"There's my chest of drawers," said Dorothea under her breath. "Oh, Lettice, oh, Lettice! what is that man doing with my best crêpe de Chine nighties? Oh, look, he's packing them all up—he can't be going to wear them himself, he must be taking them for his best girl in Germany, and they're every single one embroidered with my name in full—oh, good gracious, how can he?" She broke into a hysterical giggle. "Oh, really, I do think Germans have funny sort of minds! Oh, look, look, there's your bureau out of the den—"

Lettice's bureau—it was Gardiner's bureau, the one he always used, the very one he had bought from Madame Hasquin in Lettice's presence; he loved it too much to let it out of his own room.
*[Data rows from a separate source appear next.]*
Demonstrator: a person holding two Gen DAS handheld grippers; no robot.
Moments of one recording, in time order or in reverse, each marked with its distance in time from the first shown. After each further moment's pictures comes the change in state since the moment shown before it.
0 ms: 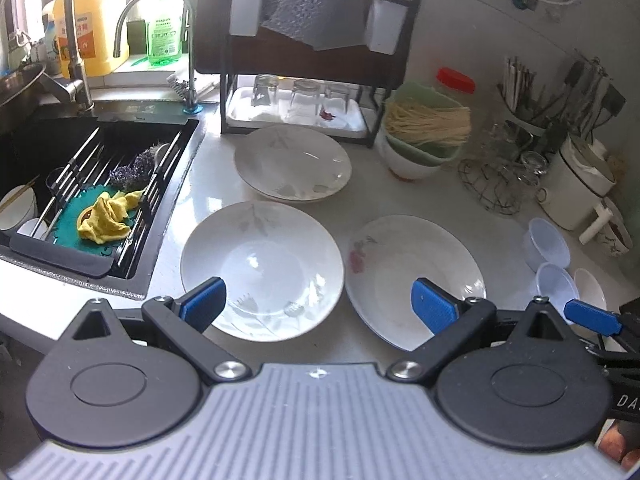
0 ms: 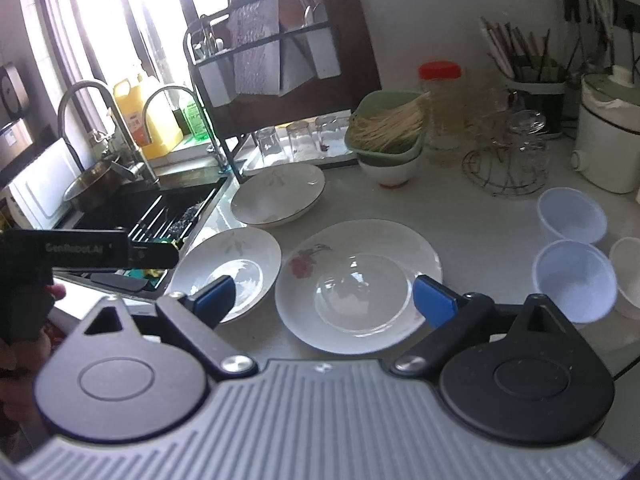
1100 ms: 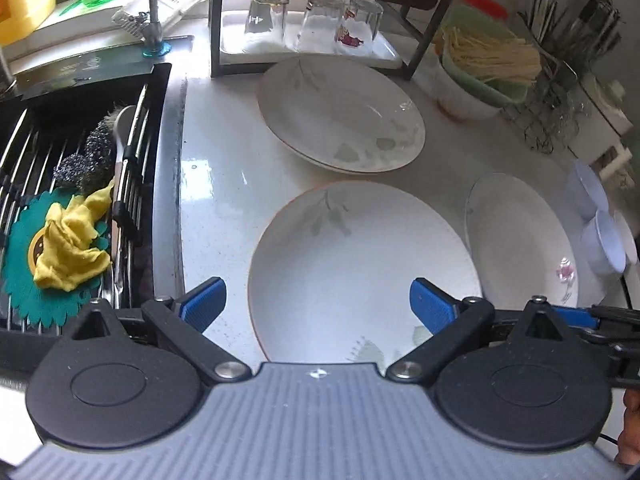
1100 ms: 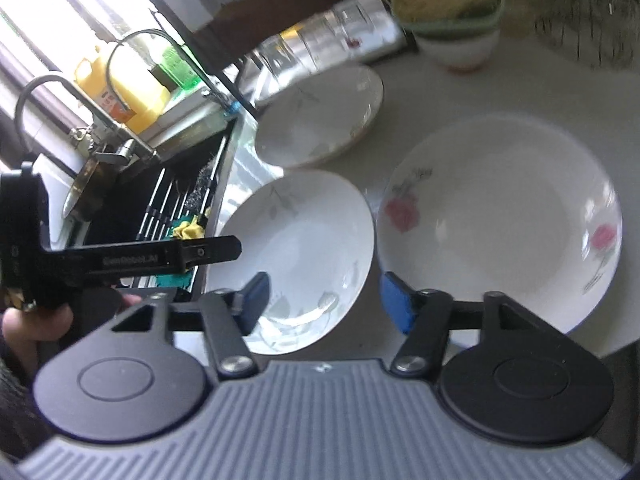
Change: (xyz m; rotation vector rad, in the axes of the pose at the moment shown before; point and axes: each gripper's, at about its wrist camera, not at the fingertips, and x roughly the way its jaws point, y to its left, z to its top) left arm 0.158 0.126 0.053 0.157 0.240 -0.169; right arm 0.146 0.065 0.002 0.288 0.269 0.064
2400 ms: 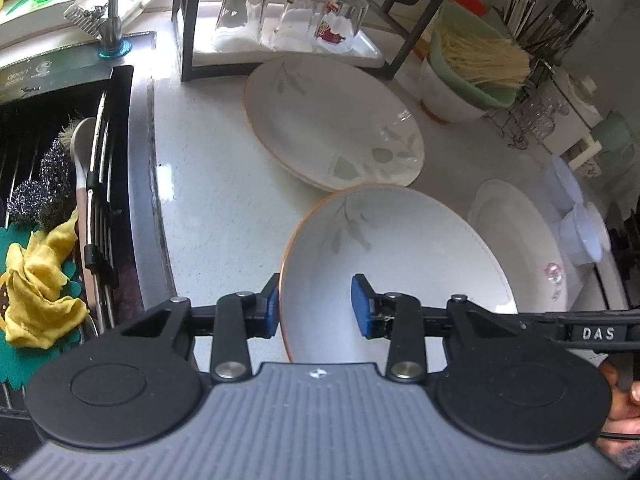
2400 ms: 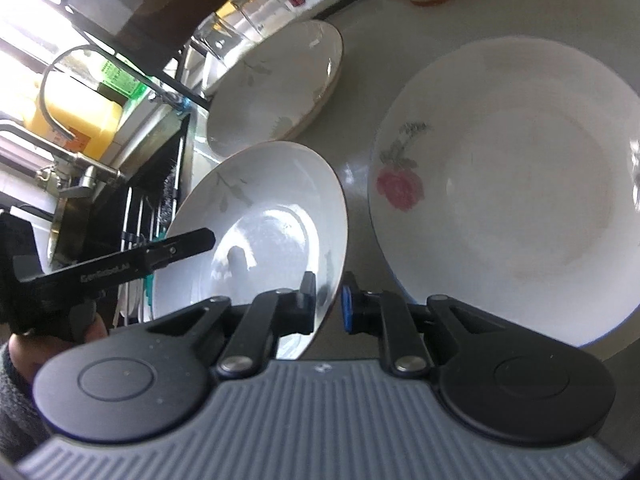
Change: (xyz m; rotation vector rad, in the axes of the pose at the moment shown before) left arm 0.026 0.041 0.036 0.049 0.050 -0.164; right arm 0.047 -0.008 0.016 0.208 0.073 -0.027
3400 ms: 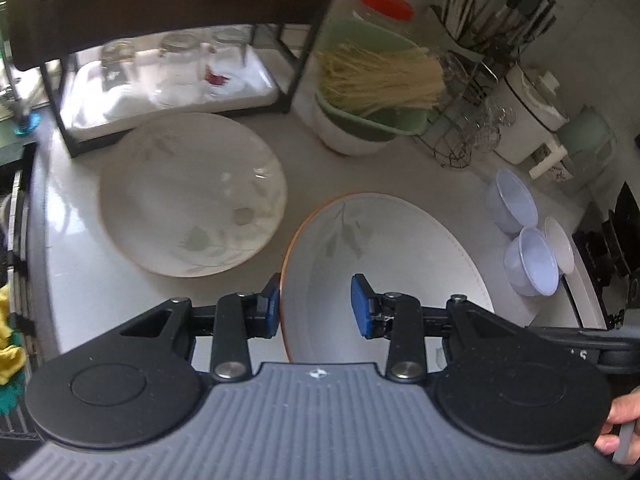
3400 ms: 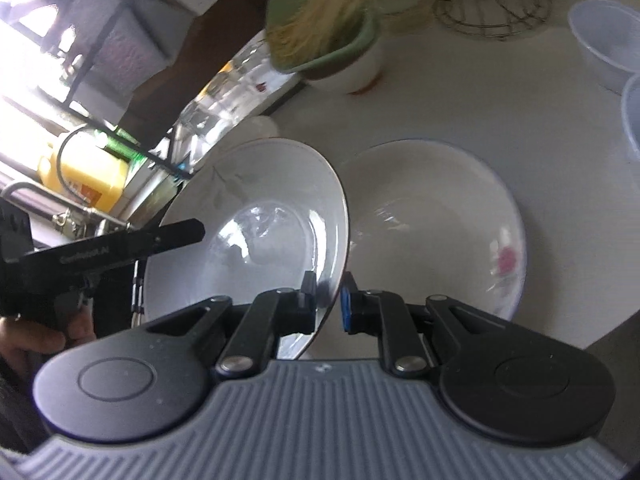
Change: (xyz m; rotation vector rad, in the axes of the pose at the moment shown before) left arm 0.015 -0.137 0.057 0.070 0.000 -0.028; right arm -0.081 -0.081 0.038 0.040 -0.098 0.031
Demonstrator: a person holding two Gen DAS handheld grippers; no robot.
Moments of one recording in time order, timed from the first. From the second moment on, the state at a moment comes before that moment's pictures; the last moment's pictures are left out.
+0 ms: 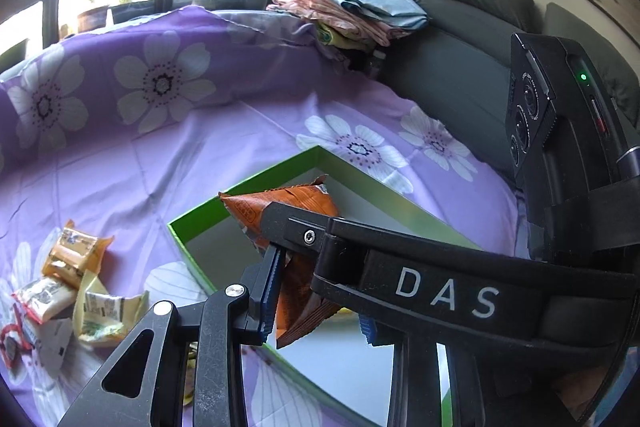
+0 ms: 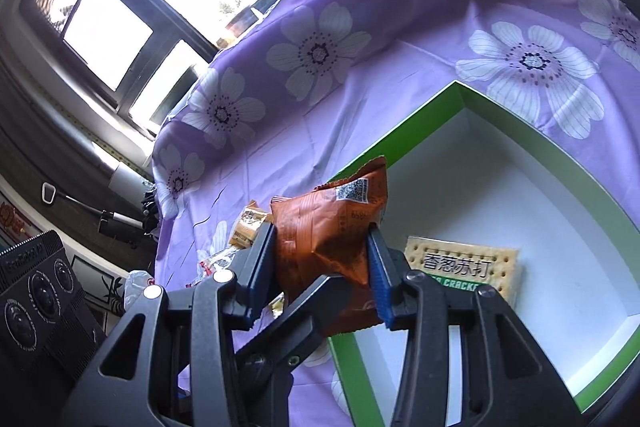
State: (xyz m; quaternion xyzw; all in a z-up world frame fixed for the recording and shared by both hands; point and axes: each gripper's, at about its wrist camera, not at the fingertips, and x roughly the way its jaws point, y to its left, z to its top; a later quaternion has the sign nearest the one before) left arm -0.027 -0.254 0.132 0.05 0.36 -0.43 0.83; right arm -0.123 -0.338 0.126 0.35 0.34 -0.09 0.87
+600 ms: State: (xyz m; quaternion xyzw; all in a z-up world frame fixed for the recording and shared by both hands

The officer, staying his men with a word, began to look through the drawers, presumably for valuables. The file of Lettice's household bills he tossed aside; letters and other papers he skimmed, before rejecting them.

Lettice's hand fell from Dorothea's arm. She walked straight across the courtyard to his side. "What are you doing with that bureau?" she asked.

"Requisitioned for the army," was the curt reply.

"You mean, you want it yourself," said Lettice. "It's stealing; and you and your men are just thieves and murderers."

He turned, then, and looked at her, while Dorothea plucked at her sleeve, whispering frantic entreaties. But only a firing party could have silenced Lettice at that moment.

"No, madam, it is not stealing, it is war," said the German in an altered voice. "You are conquered; you have no longer any property or any rights but what we choose to allow you. You would do well to remember that. And let me advise you in future to be more careful of what you say. Not all my compatriots have an English education to look back upon."

Then Dorothea pulled her away, still reluctant; and it was Dorothea, in the nightmare minutes that followed, who sorted and packed in wild haste all she thought they could carry. There was not much left to take. She stuffed some clothes into a couple of pillow-cases, and dragged the silent Lettice out at the back, past some soldiers who with the same deadly method were smashing the windows in turn and spraying the interior. These men wore broad belts to which were attached a hatchet, a syringe, a small shovel, and a revolver. On the belts were the words, "Company of Incendiaries," also, "God with us." As Dorothea had said, Germans have funny sort of minds.

Crouching at the top of the orchard behind the house, the two girls watched the last of the Bellevue. First the petrol caught, an amethystine aura flickering insubstantial. Then the woodwork kindled, and yellow flames began to twine among that ghostly harebell blue. Orange pennons slid softly through the empty window frames; tiny golden curls started out along the eaves, small and even as a row of gas jets. The flames lengthened, they united, they rippled and flapped up the sky like a banner. They grew many-tinted, according to their fuel—gold, silver, ruby, emerald, amethyst, topaz, metallic blue. Lastly the roof fell in, and a great foursquare of fire puffed up to heaven, with streams of starry sparks, and clouds of glare, and floating flakes of gold. Dorothea was crying; but Lettice, her lips set grimly, watched to the end the destruction of Gardiner's hotel, the home he loved, which he had confided to her care.

Night came, but not darkness. Rochehaut was burning, Poupehan in the valley flared with half-a-dozen haystacks and a house or two, Corbion church was a beacon of tall flames on the hill, Alle's martyrdom showed as a pulsing glow of dusky rose in the overhanging cloud. On the far side of the valley, marching home with their booty down the road from Corbion to Bouillon, the soldiers of the Fatherland were singing, Deutschland über Alles.